Member of the New Mexico Senate from the 5th district
- Incumbent
- Assumed office January 19, 2021
- Preceded by: Richard Martinez

Personal details
- Born: 1976 or 1977 (age 49)
- Party: Democratic
- Education: University of New Mexico (BA) College of Santa Fe (MA)

= Leo Jaramillo =

American politician

Leo V. Jaramillo (born 1976/1977) is an American politician serving as a member of the New Mexico Senate from the 5th district. Elected in 2020, he assumed office on January 19, 2021.

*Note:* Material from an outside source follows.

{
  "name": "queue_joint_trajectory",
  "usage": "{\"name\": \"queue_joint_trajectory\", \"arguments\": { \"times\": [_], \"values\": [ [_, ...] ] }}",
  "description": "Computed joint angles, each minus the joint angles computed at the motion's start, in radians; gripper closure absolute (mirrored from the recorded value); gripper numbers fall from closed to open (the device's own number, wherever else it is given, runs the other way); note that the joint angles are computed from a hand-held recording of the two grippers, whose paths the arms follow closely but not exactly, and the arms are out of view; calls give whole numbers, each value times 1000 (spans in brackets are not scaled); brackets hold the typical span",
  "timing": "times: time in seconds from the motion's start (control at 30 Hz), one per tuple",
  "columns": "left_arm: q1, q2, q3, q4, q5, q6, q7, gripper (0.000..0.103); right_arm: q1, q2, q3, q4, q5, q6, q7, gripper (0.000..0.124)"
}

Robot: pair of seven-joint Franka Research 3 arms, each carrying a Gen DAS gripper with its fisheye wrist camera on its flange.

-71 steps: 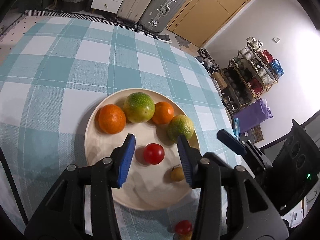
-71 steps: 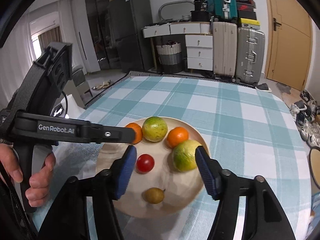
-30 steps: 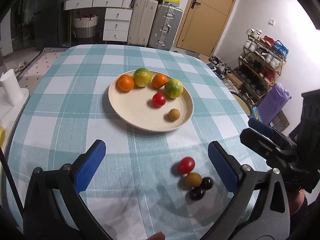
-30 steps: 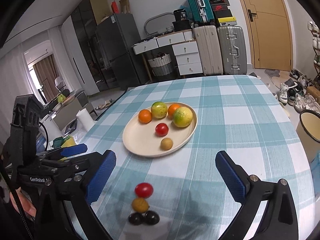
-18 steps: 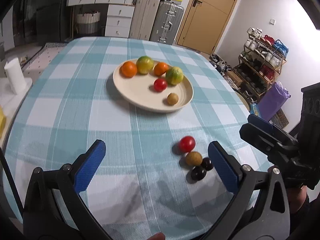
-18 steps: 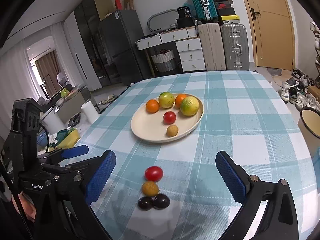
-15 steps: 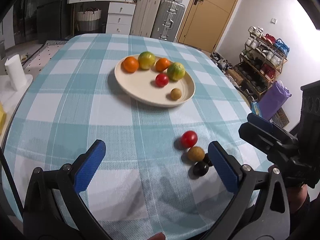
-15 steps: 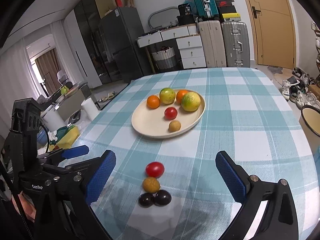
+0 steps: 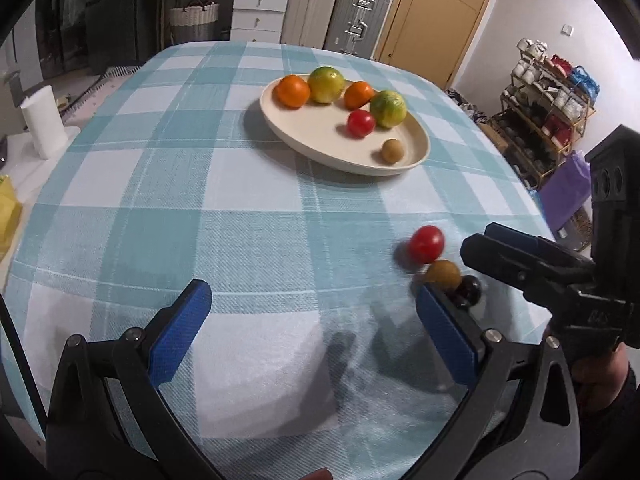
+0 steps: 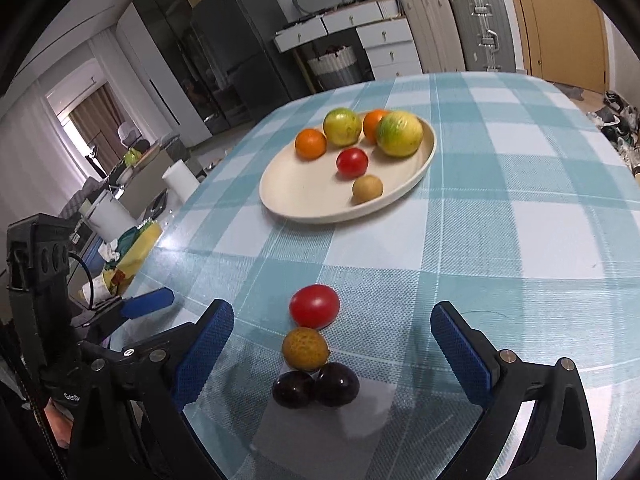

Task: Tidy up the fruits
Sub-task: 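Move both tools back toward the remaining fruits on the cloth, then grasp the red cherry tomato with the right tool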

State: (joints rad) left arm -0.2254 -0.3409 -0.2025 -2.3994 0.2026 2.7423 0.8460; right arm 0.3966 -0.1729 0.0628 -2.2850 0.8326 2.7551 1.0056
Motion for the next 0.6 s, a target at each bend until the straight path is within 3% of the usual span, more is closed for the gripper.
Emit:
{"name": "queue_joint_trajectory", "arguments": {
  "times": [0.2,0.33,0.43,0.53,0.6],
  "values": [
    [-1,18,10,2,-15,9,12,1,0,41,3,36,12,-16,-17,28],
    [44,11,-28,2,64,-1,-55,1,-4,55,16,48,-12,-26,-14,42],
    [39,7,-16,-3,67,4,-56,1,-3,66,24,55,-34,-28,-12,49],
    [37,8,-11,-2,68,-2,-58,1,-2,79,26,71,-48,-60,-19,73],
    [33,8,-8,-4,64,-2,-57,1,-6,87,32,78,-81,-74,-2,75]
  ]
}}
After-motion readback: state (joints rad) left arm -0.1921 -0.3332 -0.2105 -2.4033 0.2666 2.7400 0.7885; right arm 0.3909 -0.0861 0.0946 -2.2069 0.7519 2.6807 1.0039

== Early life and education ==
Raised in Española, New Mexico, Jaramillo graduated from Española Valley High School. He earned a Bachelor of Arts degree in mass communication and journalism from the University of New Mexico, followed by a Master of Arts in education and curriculum design from the College of Santa Fe.

== Career ==
After earning his bachelor's degree, Jaramillo worked as a writer and producer for KRQE. After earning his master's degree, he worked as a middle school teacher in Belen, New Mexico. Since 2003, Jaramillo has worked as a communications specialist, staff assistant, training specialist, recruiter, financial analyst, and chief of staff at the Los Alamos National Laboratory.

Jaramillo was elected to the Rio Arriba County Commission in 2018. He was selected to serve as chair of the commission on January 28, 2020. In June 2020, Jaramillo defeated incumbent Democrat Richard Martinez for district five in the New Mexico Senate. A political progressive, Jaramillo criticized Martinez for his moderate voting record during the primary campaign. Jaramillo has advocated for the legalization of recreational marijuana in New Mexico.

In the November general election, Jaramillo defeated Republican nominee Diamantina Storment. He assumed office on January 19, 2021.

== Personal life ==
Jaramillo is gay. He lives in Española, New Mexico.